• Activity: Extract all of the entries and set them down verbatim.

Source data

*** Begin section ***

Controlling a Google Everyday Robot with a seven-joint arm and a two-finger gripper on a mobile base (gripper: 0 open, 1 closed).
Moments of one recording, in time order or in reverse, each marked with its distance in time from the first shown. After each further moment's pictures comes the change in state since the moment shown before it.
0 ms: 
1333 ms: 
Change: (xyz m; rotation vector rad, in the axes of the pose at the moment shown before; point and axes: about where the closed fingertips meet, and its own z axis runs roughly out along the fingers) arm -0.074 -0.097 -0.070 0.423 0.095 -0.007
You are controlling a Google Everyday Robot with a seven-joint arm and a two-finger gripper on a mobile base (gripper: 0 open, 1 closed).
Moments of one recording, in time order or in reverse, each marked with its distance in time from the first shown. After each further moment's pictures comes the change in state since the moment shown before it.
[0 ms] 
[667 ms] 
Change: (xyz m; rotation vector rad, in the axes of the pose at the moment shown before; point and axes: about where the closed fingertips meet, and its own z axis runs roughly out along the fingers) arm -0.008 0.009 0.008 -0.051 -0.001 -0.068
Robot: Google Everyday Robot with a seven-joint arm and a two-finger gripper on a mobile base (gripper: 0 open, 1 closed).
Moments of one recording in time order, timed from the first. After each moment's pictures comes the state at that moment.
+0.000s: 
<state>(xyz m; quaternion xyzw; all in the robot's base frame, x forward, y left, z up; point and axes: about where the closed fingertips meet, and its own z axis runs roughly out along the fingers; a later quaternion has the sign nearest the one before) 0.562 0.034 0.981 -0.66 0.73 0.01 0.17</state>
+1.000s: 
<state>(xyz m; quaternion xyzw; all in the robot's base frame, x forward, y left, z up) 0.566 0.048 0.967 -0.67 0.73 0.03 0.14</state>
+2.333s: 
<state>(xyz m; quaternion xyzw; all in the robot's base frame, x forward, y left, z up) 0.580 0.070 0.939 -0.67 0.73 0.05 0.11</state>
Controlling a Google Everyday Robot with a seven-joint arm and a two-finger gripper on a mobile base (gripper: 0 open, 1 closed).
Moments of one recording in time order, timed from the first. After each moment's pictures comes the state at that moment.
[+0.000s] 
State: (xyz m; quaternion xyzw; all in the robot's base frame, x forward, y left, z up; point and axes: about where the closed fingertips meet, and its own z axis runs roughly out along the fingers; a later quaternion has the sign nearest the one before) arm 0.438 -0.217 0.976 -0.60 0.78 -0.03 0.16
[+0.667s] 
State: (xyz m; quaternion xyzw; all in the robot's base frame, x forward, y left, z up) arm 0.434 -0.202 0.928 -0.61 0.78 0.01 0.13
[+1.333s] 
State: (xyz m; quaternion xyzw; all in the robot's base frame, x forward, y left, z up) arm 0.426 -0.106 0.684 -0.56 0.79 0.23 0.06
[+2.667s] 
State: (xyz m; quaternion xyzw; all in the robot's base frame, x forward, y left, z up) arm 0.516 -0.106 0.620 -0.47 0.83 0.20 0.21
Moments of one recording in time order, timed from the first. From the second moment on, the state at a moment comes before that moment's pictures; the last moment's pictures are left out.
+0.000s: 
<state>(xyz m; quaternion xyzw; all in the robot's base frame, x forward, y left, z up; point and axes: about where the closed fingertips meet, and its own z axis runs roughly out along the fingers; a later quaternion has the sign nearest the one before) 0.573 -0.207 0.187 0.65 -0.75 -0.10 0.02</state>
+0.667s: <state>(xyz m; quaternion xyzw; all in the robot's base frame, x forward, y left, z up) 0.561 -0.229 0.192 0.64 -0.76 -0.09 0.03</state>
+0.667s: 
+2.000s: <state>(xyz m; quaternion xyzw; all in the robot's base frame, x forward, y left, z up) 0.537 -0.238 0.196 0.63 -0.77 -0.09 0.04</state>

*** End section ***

• Expected answer:
Controlling a Google Everyday Robot with a seven-joint arm and a two-finger gripper on a mobile base (gripper: 0 open, 1 closed).
Moments of one recording, in time order or in reverse, each marked with its distance in time from the first shown. After each further moment's pictures comes the change in state since the moment shown before it.
0 ms: 
1333 ms: 
Change: (xyz m; rotation vector rad, in the axes of the pose at the moment shown before; point and axes: about where the closed fingertips meet, and its own z axis runs roughly out along the fingers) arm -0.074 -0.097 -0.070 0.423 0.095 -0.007
You are controlling a Google Everyday Robot with a seven-joint arm and a two-finger gripper on a mobile base (gripper: 0 open, 1 closed).
Moments of one recording, in time order or in reverse, each marked with its distance in time from the first shown. After each further moment's pictures comes the change in state since the moment shown before it.
[0 ms] 
[667 ms] 
Change: (xyz m; rotation vector rad, in the axes of the pose at the moment shown before; point and axes: about where the closed fingertips meet, and its own z axis runs roughly out along the fingers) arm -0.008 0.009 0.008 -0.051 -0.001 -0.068
Robot: Google Everyday Robot with a seven-joint arm and a two-finger gripper on a mobile base (gripper: 0 open, 1 closed).
Moments of one recording in time order, timed from the first. After each moment's pictures comes the state at that moment.
+0.000s: 
<state>(xyz m; quaternion xyzw; all in the robot's base frame, x forward, y left, z up; point and axes: about where the closed fingertips meet, and its own z axis runs roughly out along the fingers; a later quaternion has the sign nearest the one before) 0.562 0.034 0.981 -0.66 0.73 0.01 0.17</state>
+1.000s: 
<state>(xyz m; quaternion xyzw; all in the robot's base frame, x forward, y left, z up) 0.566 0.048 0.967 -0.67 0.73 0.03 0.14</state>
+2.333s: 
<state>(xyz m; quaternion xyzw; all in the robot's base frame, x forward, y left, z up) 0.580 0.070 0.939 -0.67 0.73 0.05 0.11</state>
Controlling a Google Everyday Robot with a seven-joint arm and a two-finger gripper on a mobile base (gripper: 0 open, 1 closed).
Moments of one recording in time order, timed from the first. After each moment's pictures comes the state at that moment.
[+0.000s] 
State: (xyz m; quaternion xyzw; all in the robot's base frame, x forward, y left, z up; point and axes: about where the closed fingertips meet, and its own z axis runs roughly out along the fingers; a later quaternion has the sign nearest the one before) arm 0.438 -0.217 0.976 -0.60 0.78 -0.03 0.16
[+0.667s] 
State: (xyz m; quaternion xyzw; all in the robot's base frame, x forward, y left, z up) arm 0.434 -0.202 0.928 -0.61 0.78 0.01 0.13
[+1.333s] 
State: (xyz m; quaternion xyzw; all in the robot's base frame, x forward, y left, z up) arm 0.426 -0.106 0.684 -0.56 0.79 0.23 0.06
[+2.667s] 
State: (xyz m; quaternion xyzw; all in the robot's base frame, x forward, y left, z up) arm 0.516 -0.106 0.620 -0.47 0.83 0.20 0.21
Moments of one recording in time order, timed from the first. From the second moment on, the state at a moment comes before that moment's pictures; the last moment's pictures are left out.
+0.000s: 
<state>(xyz m; quaternion xyzw; all in the robot's base frame, x forward, y left, z up; point and axes: about where the closed fingertips meet, and its own z axis runs roughly out along the fingers; a later quaternion has the sign nearest the one before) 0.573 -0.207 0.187 0.65 -0.75 -0.10 0.02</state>
+0.667s: <state>(xyz m; quaternion xyzw; all in the robot's base frame, x forward, y left, z up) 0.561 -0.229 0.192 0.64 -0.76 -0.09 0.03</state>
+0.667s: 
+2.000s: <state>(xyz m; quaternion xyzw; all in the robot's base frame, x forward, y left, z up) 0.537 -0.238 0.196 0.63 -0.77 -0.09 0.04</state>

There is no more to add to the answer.